What is EDR Cyber Security?

EDR stands for endpoint detection and response. EDR is a security strategy that matters now more than ever given the skyrocketing growth of endpoints across the internet of things (IoT), internet of medical things (IoMT), OT, 5G, and smart devices. Every new endpoint expands an organization’s attack surface, and many endpoints are unmanaged and effectively invisible to legacy security tools and solutions.

Defining Endpoints

In addition to traditional endpoints like on-premises desktop computers and servers, today’s endpoints can include everything from virtual machines and cloud data storage to wireless security cameras, smartwatches, connected industrial control system (ICS) devices, and more. An even wider view of endpoints includes “network switches, routers, load balancers, firewalls, and VoIP apps” — in short, an endpoint can be defined as “anything that can be identified, addressed, or attacked.”

Endpoints can also be defined or classified by their behavior. For example, wireless security cameras are stationary by design, while tablets are mobile. Each endpoint will have its own communication timing and volume profile, a list of cloud services that it accesses, and specific tunnels that it may use. Depending on the type of data they handle and the organization’s security practices, endpoint communication may or may not be encrypted.

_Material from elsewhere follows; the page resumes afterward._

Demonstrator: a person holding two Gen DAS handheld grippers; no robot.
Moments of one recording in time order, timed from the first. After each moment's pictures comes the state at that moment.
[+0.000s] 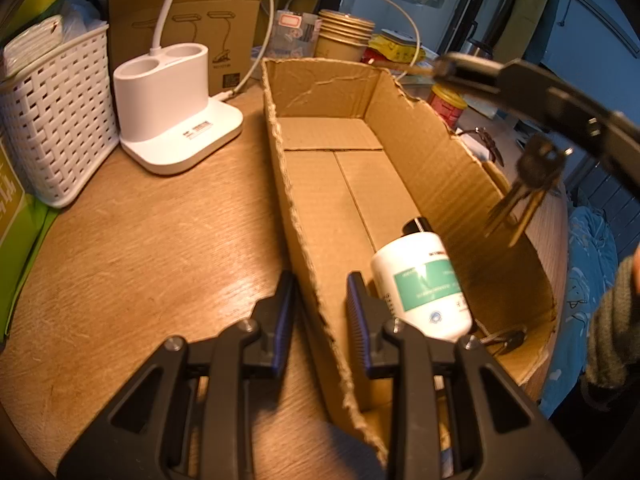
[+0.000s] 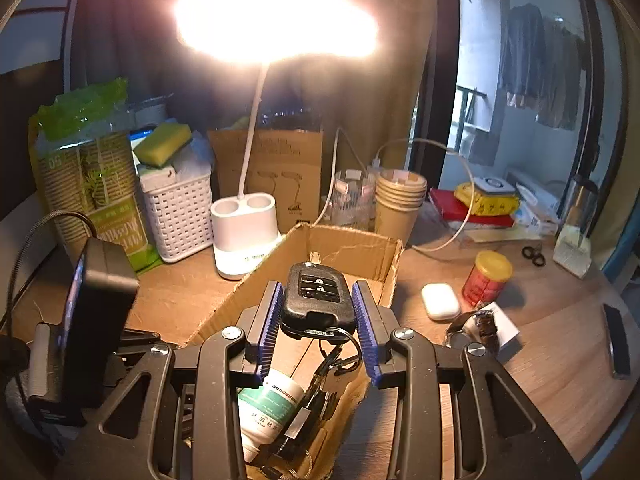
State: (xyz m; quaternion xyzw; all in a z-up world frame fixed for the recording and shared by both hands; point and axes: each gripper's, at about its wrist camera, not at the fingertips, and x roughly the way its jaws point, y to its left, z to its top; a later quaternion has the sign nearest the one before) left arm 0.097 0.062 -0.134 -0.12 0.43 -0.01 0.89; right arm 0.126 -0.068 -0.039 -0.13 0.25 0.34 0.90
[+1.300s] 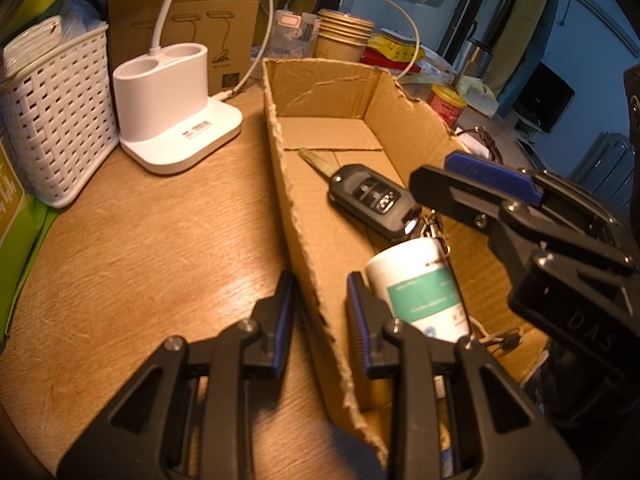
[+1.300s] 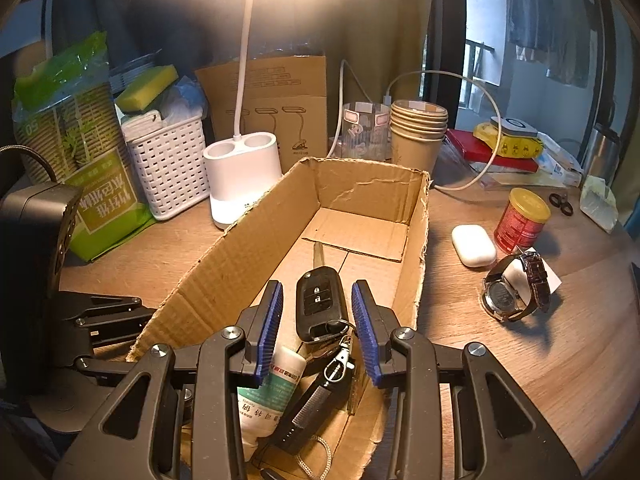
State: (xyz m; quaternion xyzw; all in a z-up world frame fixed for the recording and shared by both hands) left arm 0.096 0.062 -0.136 -0.12 0.43 -0.01 0.89; right arm 0.142 -0.055 -0.085 -0.13 0.33 0.34 0.87
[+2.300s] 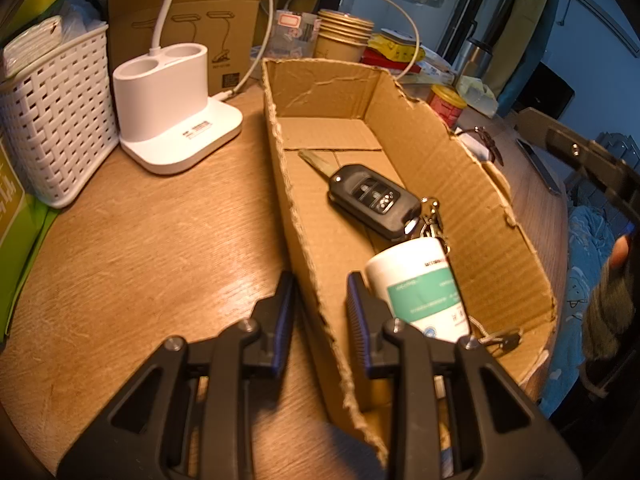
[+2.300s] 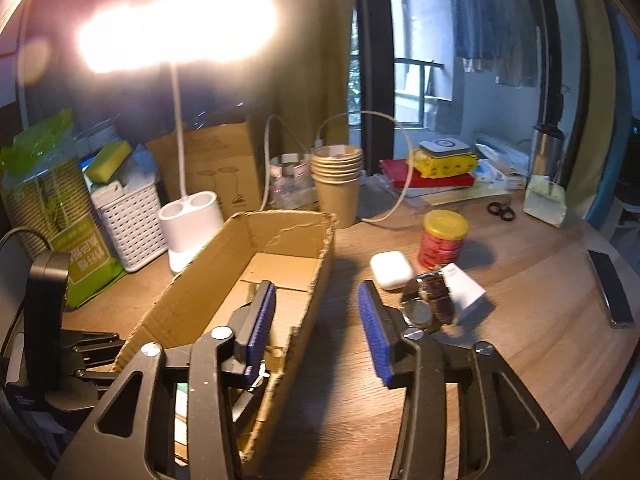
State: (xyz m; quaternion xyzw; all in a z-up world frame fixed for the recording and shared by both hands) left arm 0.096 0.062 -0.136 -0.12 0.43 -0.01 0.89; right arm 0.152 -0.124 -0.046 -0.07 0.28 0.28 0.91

Detecting Endpoints and Responding to Endpoint Threats

The challenge in endpoint detection now is that most cyber devices are unmanaged and unagentable. Traditional security scans can’t detect them and may interfere with their functionality. Devices with certain wireless connectivity protocols may be invisible to legacy security solutions that look for Ethernet and Wi-Fi connections but can’t see Bluetooth, NFC, and other newer protocols.

Without a complete view of all endpoints across the environment, organizations are more vulnerable to a host of security threats, including the remote takeover of control systems, network intrusions via unpatched vulnerabilities in device firmware and software, ransomware attacks, and data theft. For example, unmanaged devices represent 31% of Log4j threats detected by Armis. Without a complete inventory of all endpoints and real-time insight into their activity, such threats may go undetected.

The “response” element in EDR includes responding to vulnerabilities and to threats. An EDR solution that can compare each endpoint to a device knowledgebase to identify and remediate vulnerabilities can reduce the risk of real-time threats. An EDR tool that also monitors endpoint behavior — including communication frequency, destination, and encryption status — can raise real-time alerts when a device or other endpoint is behaving abnormally.